My privates, at regular intervals, are tapping on a silver bell to signal that a trip to the toilet is preferable. However, I will ignore the bell for another 30 minutes or so during which time the bell will slowly transform into a large campanile and my small intestines into a gigantic metal hammer, pounding in less frequent, but more violent intervals until I finally traverse the 10 ft. or so from where I sit to the bathroom. Due to the distraction, my privates are not very responsive to the music, though, ironically, my efforts to soothe their insistence largely involves rocking and swaying to the various beats. I wonder if my privates are fooled. Probably not. That's okay though, I have other techniques I can use if things get bad.

My hands hear the music and are occasionally given to tapping, but they are mostly involved in typing, scratching my scalp, supporting my head when it bows to the side to think, and waiting. Other less frequent occupations include scraping at the small scabs on my face, pulling out loose eyebrow hairs, rubbing my eyes, texting, dislodging earwax, and cracking my knuckles; picking and rubbing my nose is also a favorite, but my nose seems pretty clean at the moment.

32 minutes later and the bells have stopped ringing, the alleviating comfort of their echoes fading into a peacefully empty rest.

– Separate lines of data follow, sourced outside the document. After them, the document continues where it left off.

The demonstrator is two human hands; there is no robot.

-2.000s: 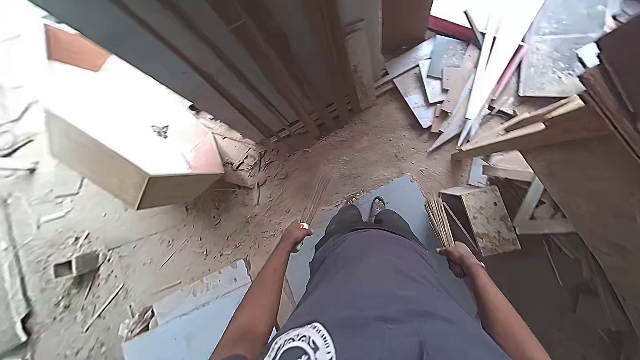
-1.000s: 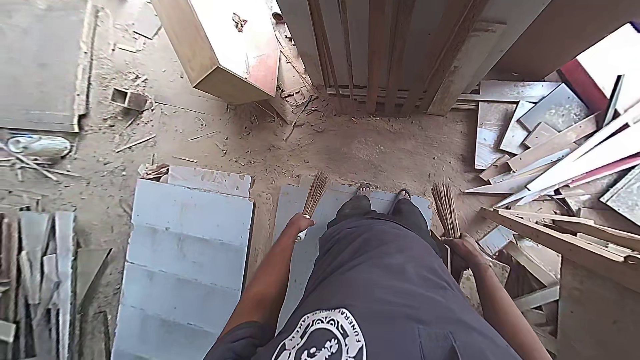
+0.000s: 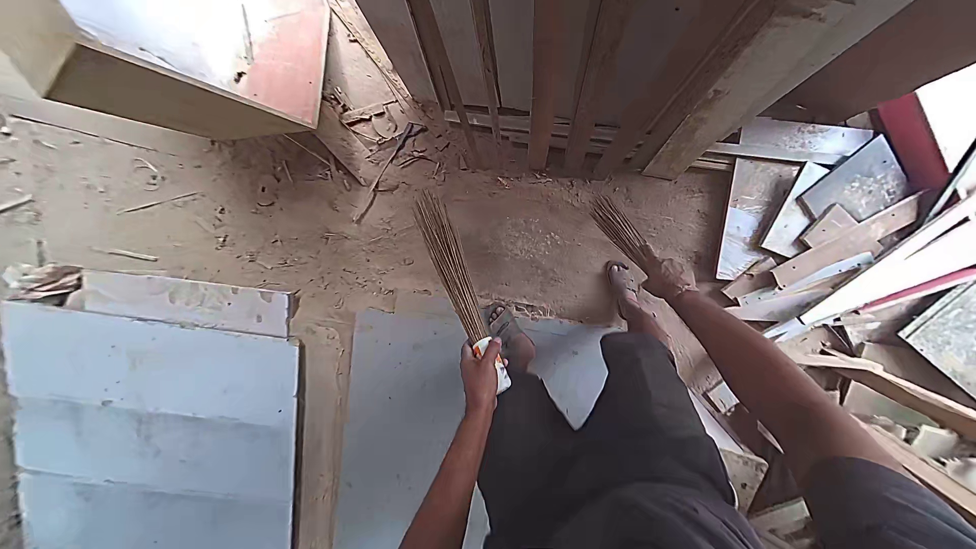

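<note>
My left hand (image 3: 480, 370) grips a stick broom (image 3: 450, 267) by its white-wrapped handle, and the thin brown bristles point up and away over the dusty floor (image 3: 526, 236). In my right hand (image 3: 669, 276) is a second bundle of thin sticks (image 3: 621, 229), held low above the floor beside my sandalled right foot (image 3: 624, 280). My left foot (image 3: 507, 328) stands at the far edge of a pale board (image 3: 404, 412). Sawdust and small scraps cover the floor ahead of both bundles.
Pale boards (image 3: 152, 374) lie at the left. A wooden cabinet or box (image 3: 183, 91) stands at the upper left. Upright wooden slats and panels (image 3: 541, 84) rise ahead. Stacked board offcuts (image 3: 858, 183) and long wood strips (image 3: 915, 267) crowd the right side.
Both hands have moved forward with their stick bundles, the right one reaching out past the board's edge. My right foot has stepped forward onto the dusty floor. The view has shifted.
</note>
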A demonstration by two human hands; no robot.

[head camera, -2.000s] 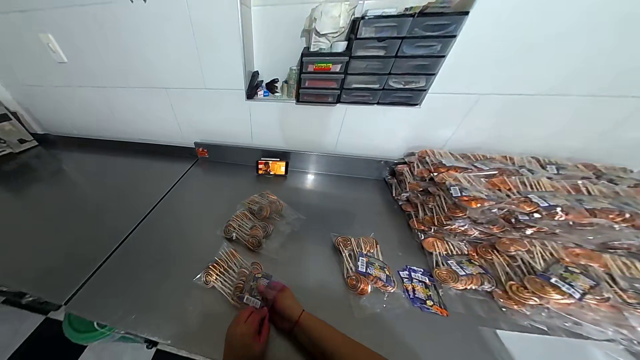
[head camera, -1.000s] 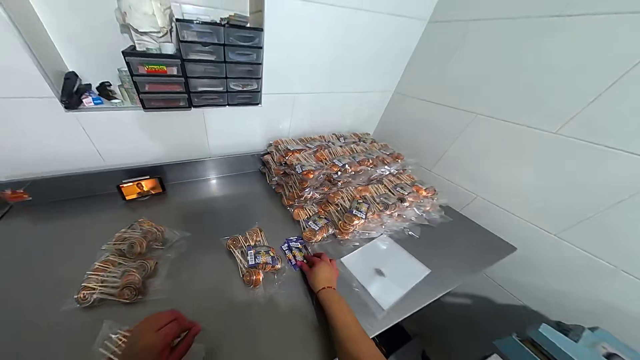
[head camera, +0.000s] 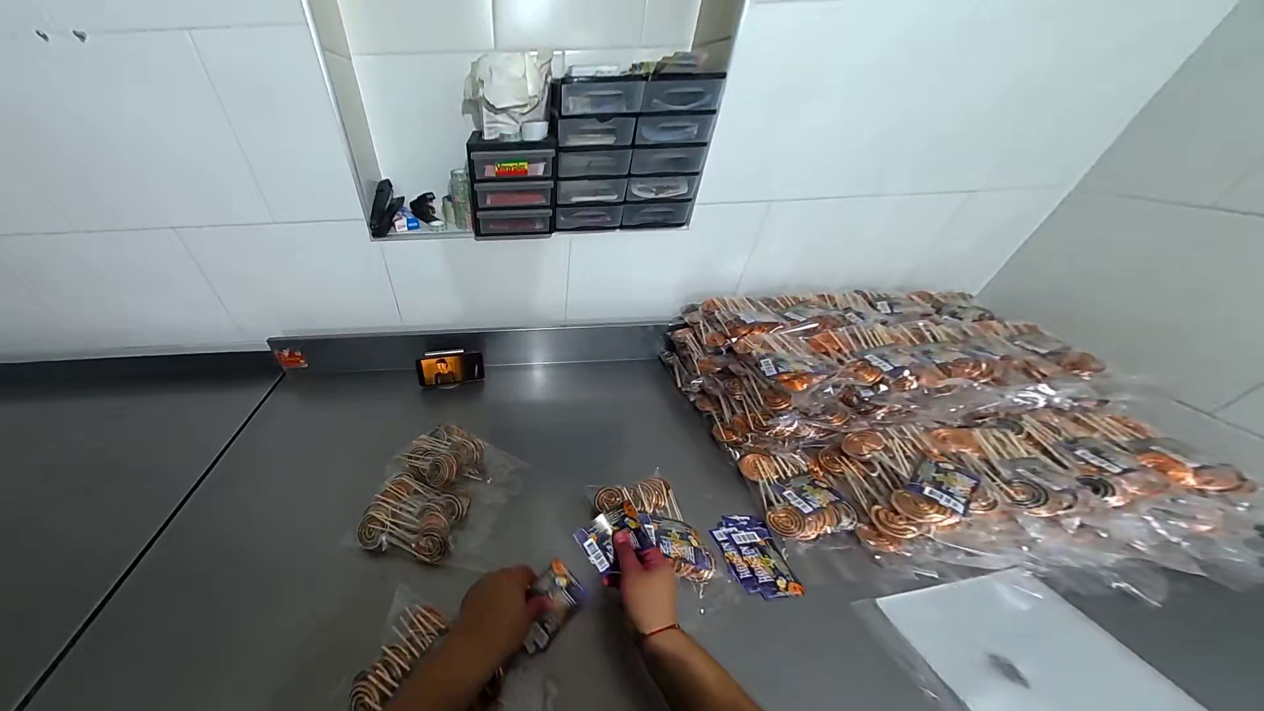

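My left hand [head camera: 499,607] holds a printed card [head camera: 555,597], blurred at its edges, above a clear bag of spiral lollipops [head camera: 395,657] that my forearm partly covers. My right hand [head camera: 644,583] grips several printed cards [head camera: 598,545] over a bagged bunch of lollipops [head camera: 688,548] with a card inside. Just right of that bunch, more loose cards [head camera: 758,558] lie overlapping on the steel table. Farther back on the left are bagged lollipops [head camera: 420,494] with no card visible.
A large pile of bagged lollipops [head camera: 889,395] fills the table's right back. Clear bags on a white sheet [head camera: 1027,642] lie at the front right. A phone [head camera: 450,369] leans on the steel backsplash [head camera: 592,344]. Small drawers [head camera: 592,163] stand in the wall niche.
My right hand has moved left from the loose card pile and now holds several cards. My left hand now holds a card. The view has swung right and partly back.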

My nose itches. My nose always itches. And what is more, my nose and I hate each other. Well, I guess that's unfair to say: I'm not completely sure as to my nose's feelings toward me. I posit one of three scenarios:

1. My nose does, in fact, hate me. Like Satan himself, the little devil lives to annoy me and buffet me with its itching, hurting, flowing, snotting, sniffling, aching, sneezing reminders that it, like a malignant tumor, has attached itself to my face in order that, one day, it might destroy me. It cackles and giggles in disgusting evil as it sucks dust and pollen into its ample caverns, purposefully looking for excuses to produce exorbitant amounts of snot such that any normal activity becomes a red-nosed, red-eyed, red-tempered venture into hay-fever hell. Even as I type, I can feel the demon cantering through the my nasal causeways, wielding a cheese grater the size of a thimble and scraping it against the interiors of my sinuses. "Curse you!" I say as I sniff, rub, and type some more.

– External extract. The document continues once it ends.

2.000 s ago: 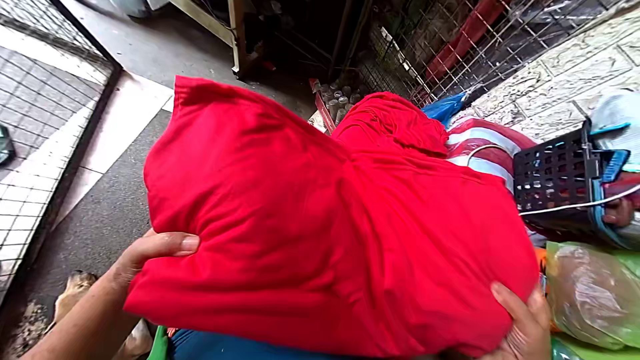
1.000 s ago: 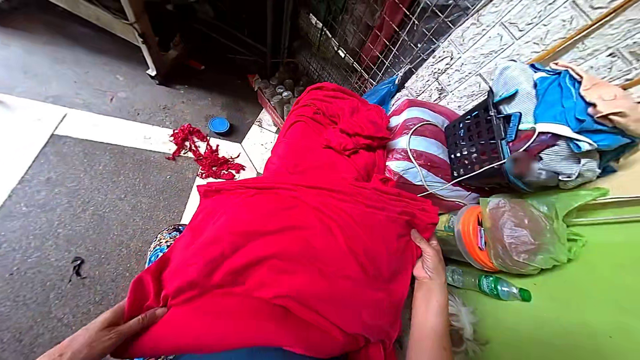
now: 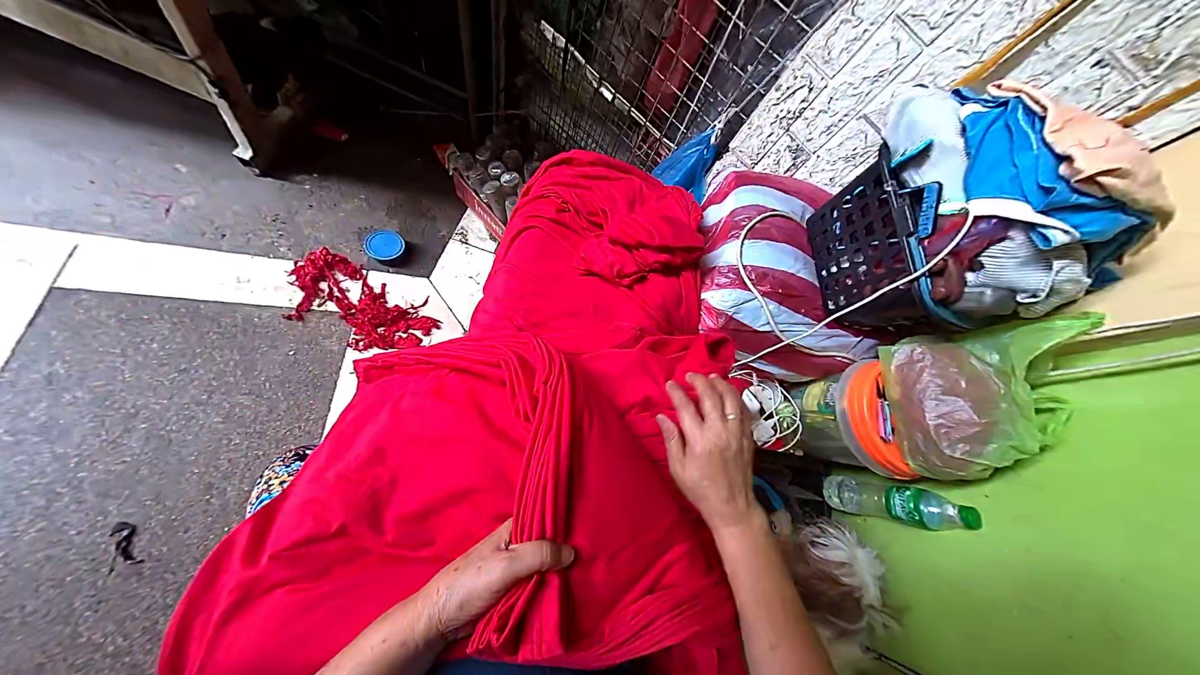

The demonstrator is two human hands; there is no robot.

2. My nose has severe mental challenges. This is the more benign ascription of my nose's pitiful attempts to actually be a nose. Perhaps it just doesn't know quite how to do it: wet and weepy it tries it hardest to smell and breathe, but for some reason just doesn't make the connection that its constant flow of secretions just doesn't help. It's like a toddler making a magical potion using all the things he or she can find in mommy and daddy's medicine cabinet - the sentiment is pure, but the methods and result disgusting, terrifying, and infuriating. To be honest though, I tend to lean towards this explanation only when I am seriously considering blowing off my nose with the nearest handgun.

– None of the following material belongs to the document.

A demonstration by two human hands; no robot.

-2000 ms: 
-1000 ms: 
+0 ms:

3. My nose is a melodramatic manic depressant. Like a teenager alcoholic, my nose weeps with a deep sense of loneliness and confusion as it throws up again and again into the nearest toilet. Though sometimes cheerful, my nose has only to think about the crunching of fall leaves or fresh cut grass in order to fall back into and wallow through the mire of mucus and allergenic sobs of an addiction-inspired depression. It can't help itself and yet wishes it could, and it doesn't know why. The poor soul is doomed to a life of noncommittal solitude as it drinks glass after glass of Benadrylic cocktails only to vomit their contents in violent retribution once the non-drowsy buzz has worn off. This explanation can provide some pity and even empathy, but you must understand that patience soon wears thin when you're the one being puked on.

The music is over now and I must leave: a different kind of bell is ringing. More of a gong, actually.